Assignment> Each record must be printed again exactly as it appears.

——

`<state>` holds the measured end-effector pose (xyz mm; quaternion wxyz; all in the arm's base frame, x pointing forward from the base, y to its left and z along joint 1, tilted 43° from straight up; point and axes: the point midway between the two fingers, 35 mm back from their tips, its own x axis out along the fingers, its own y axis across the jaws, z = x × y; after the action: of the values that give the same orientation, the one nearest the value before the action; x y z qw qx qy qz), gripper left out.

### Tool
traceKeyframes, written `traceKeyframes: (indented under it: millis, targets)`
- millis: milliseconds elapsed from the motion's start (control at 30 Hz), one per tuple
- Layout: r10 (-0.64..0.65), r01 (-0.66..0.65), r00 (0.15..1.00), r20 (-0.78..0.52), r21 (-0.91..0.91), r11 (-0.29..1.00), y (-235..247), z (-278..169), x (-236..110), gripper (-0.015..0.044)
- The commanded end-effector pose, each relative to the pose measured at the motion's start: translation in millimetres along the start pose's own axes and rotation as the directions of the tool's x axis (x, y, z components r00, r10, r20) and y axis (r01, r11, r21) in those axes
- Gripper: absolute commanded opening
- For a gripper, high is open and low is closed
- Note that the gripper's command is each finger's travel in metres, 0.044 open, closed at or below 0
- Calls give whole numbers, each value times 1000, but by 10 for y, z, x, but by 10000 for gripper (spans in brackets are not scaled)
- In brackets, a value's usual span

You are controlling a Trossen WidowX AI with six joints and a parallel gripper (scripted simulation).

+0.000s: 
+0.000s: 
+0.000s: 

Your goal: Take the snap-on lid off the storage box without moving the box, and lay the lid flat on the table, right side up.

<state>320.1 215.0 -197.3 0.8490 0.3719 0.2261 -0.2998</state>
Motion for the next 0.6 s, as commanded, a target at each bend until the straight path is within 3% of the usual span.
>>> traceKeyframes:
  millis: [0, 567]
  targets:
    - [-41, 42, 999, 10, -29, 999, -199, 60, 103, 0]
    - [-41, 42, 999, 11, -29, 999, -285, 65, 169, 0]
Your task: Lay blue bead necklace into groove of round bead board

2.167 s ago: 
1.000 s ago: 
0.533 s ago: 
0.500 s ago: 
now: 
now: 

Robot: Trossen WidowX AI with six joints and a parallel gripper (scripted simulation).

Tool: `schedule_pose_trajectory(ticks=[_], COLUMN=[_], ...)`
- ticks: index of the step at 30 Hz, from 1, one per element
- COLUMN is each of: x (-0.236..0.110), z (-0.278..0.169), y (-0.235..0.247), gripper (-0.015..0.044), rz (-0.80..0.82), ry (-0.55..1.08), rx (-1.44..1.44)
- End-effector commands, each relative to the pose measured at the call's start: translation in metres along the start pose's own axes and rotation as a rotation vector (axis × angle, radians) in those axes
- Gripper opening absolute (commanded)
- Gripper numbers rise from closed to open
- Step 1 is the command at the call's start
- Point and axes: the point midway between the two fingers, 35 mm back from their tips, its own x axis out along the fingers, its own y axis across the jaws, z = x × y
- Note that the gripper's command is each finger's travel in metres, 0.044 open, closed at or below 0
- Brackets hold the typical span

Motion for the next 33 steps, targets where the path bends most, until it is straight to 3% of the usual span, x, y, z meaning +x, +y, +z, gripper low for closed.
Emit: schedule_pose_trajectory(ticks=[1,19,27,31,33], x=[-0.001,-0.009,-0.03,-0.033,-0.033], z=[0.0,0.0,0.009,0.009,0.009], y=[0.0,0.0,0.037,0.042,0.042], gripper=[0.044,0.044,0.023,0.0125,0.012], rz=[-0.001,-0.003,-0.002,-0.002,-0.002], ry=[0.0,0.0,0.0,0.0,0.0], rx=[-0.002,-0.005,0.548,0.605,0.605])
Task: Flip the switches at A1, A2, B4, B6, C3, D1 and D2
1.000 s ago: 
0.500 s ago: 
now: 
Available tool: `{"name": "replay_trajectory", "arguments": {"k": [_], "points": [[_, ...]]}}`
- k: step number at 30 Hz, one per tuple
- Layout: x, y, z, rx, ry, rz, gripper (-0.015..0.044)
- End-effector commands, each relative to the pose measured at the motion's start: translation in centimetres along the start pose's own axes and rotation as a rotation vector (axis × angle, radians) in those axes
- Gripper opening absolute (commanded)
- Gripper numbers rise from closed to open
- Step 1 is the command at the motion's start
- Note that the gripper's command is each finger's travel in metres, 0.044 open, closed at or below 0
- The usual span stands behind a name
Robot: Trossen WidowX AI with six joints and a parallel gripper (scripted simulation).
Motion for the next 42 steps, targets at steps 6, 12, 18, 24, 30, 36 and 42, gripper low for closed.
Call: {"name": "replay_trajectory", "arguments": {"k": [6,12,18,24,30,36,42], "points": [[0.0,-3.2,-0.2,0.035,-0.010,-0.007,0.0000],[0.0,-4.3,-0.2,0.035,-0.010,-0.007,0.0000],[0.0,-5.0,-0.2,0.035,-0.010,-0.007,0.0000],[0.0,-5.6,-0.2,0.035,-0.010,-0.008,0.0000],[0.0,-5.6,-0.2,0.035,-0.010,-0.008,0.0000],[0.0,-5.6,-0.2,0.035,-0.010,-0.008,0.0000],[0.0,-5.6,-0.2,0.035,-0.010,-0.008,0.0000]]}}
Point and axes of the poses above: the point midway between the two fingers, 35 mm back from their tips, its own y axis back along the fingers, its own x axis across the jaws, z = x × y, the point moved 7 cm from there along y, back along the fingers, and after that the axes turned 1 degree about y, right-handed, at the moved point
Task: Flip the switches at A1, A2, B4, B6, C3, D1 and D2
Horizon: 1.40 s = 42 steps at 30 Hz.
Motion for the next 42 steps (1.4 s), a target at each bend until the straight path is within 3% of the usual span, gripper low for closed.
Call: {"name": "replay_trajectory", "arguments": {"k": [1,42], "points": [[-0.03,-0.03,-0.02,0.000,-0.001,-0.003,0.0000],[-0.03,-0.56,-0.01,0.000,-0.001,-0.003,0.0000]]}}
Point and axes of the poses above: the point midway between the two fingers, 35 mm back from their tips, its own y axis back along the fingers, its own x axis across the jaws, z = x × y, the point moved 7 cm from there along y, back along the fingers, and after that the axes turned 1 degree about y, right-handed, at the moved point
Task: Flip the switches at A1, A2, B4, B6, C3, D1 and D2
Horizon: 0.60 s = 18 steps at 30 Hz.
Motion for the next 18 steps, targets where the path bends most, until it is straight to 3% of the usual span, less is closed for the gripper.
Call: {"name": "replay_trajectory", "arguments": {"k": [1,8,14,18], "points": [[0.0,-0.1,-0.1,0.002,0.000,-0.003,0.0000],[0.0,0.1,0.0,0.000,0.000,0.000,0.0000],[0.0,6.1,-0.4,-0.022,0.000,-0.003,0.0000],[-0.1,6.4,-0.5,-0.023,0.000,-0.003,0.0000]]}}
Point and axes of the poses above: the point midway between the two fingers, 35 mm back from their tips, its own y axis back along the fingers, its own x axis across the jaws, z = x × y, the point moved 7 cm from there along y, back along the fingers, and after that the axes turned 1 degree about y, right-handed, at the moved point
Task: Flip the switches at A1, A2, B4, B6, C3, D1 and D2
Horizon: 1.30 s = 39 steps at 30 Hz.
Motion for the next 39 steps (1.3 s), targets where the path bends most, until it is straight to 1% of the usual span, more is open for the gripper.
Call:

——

Answer to this problem>
`<state>` holds the measured end-effector pose (xyz mm; quaternion wxyz; all in the arm's base frame, x pointing forward from the base, y to its left and z along joint 1, tilted 43° from straight up; point and axes: the point midway between the two fingers, 35 mm back from their tips, its own x axis out along the fingers, its own y axis across the jaws, z = x × y; after the action: of the values that give the same orientation, the one nearest the value before the action; x y z qw qx qy qz), gripper left out.

### Tool
traceKeyframes, written `traceKeyframes: (indented under it: millis, targets)`
- millis: milliseconds elapsed from the motion's start (control at 30 Hz), one per tuple
- Layout: r10 (-0.64..0.65), r01 (-0.66..0.65), r00 (0.15..1.00), r20 (-0.78..0.52), r21 (-0.91..0.91), r11 (-0.29..1.00), y (-235..247), z (-278..169), x (-236..110), gripper (-0.015..0.044)
- The commanded end-effector pose, each relative to the pose measured at the motion's start: translation in millimetres along the start pose's own axes and rotation as the directions of the tool's x axis (x, y, z components r00, r10, r20) and y axis (r01, r11, r21) in those axes
- Gripper: absolute commanded opening
- For a gripper, high is open and low is closed
- Note that the gripper's command is each finger's travel in metres, 0.044 open, closed at or below 0
- Calls give whole numbers, each value times 1000, but by 10 for y, z, x, but by 10000 for gripper (spans in brackets are not scaled)
- In brackets, a value's usual span

You are controlling a Trossen WidowX AI with six joints and a parallel gripper (scripted simulation).

+0.000s: 
+0.000s: 
+0.000s: 

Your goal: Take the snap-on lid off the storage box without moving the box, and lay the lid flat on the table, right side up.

<state>320.1 215.0 -197.3 0.8490 0.3719 0.2261 -0.2998</state>
Motion for the next 0.6 s, as commanded, a target at each bend until the straight path is within 3% of the usual span.
>>> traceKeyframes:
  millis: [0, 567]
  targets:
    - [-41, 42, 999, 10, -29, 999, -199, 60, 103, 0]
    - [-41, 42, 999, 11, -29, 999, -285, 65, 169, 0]
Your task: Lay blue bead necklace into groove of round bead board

2.167 s ago: 
1.000 s ago: 
0.533 s ago: 
0.500 s ago: 
now: 
now: 

Robot: Trossen WidowX AI with six joints and a parallel gripper (scripted simulation).

Tool: `schedule_pose_trajectory(ticks=[_], COLUMN=[_], ...)`
- ticks: index of the step at 30 Hz, from 1, one per element
- COLUMN is each of: x (-0.236..0.110), z (-0.278..0.169), y (-0.235..0.247), gripper (-0.015..0.044), rz (-0.80..0.82), ry (-0.55..1.08), rx (-1.44..1.44)
- End-effector commands, each relative to the pose measured at the call's start: translation in metres along the start pose's own axes and rotation as a rotation vector (axis × angle, radians) in those axes
- Gripper opening absolute (commanded)
- Gripper numbers rise from closed to open
- Step 1 is the command at the call's start
- Point and axes: the point midway between the two fingers, 35 mm back from their tips, its own x axis out along the fingers, its own y axis across the jaws, z = x × y
- Note that the gripper's command is each finger's travel in metres, 0.044 open, closed at or below 0
- Brackets hold the typical span

Motion for the next 33 steps, targets where the path bends most, until it is straight to 3% of the usual span, x, y, z meaning +x, +y, +z, gripper low for closed.
Emit: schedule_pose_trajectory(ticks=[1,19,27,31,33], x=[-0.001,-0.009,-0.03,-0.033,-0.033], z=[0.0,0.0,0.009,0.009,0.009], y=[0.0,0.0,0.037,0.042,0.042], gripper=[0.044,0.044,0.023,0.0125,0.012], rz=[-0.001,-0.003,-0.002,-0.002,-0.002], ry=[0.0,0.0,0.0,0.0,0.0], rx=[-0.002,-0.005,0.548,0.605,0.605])
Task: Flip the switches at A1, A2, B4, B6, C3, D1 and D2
1.000 s ago: 
0.500 s ago: 
now: 
Available tool: `{"name": "replay_trajectory", "arguments": {"k": [_], "points": [[_, ...]]}}`
- k: step number at 30 Hz, one per tuple
- Layout: x, y, z, rx, ry, rz, gripper (-0.015..0.044)
- End-effector commands, each relative to the pose measured at the motion's start: translation in centimetres along the start pose's own axes and rotation as a rotation vector (axis × angle, radians) in those axes
- Gripper opening absolute (commanded)
- Gripper numbers rise from closed to open
- Step 1 is the command at the motion's start
- Note that the gripper's command is each finger's travel in metres, 0.044 open, closed at or below 0
- The usual span stands behind a name
Robot: Trossen WidowX AI with six joints and a parallel gripper (scripted simulation).
Motion for the next 42 steps, targets at steps 6, 12, 18, 24, 30, 36 and 42, gripper low for closed.
Call: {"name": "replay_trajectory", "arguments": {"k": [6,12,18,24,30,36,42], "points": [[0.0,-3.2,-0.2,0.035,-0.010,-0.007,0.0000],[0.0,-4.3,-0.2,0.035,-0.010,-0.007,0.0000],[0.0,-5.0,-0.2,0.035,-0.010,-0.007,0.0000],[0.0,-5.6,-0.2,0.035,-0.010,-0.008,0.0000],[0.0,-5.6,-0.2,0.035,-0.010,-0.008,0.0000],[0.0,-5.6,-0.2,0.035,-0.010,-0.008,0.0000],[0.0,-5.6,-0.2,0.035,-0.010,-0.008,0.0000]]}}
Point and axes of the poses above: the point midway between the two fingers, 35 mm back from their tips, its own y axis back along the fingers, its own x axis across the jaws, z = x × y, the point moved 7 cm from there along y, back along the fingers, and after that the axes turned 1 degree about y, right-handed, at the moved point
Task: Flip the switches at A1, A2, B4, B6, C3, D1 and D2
Horizon: 1.40 s = 42 steps at 30 Hz.
Motion for the next 42 steps (1.4 s), a target at each bend until the straight path is within 3% of the usual span, gripper low for closed.
Call: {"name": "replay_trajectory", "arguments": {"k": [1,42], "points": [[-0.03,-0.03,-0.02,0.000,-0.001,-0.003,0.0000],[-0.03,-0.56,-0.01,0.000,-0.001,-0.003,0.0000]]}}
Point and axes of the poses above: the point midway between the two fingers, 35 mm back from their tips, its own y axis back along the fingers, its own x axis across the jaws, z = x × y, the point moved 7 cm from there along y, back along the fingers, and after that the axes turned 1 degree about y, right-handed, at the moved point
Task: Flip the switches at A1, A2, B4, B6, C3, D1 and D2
Horizon: 0.60 s = 18 steps at 30 Hz.
Motion for the next 18 steps, targets where the path bends most, until it is straight to 3% of the usual span, less is closed for the gripper.
Call: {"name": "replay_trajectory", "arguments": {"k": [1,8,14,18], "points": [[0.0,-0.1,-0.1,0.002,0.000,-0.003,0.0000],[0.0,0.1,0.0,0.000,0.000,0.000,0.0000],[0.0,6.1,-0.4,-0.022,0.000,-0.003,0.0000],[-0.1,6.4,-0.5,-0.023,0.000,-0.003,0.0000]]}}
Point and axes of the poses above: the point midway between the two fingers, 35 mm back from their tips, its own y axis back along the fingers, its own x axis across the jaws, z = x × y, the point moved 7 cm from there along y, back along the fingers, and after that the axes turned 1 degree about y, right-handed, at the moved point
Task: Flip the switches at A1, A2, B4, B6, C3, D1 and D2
Horizon: 1.30 s = 39 steps at 30 Hz.
Motion for the next 39 steps (1.3 s), targets where the path bends most, until it is straight to 1% of the usual span, more is open for the gripper.
Call:

The exercise output is complete.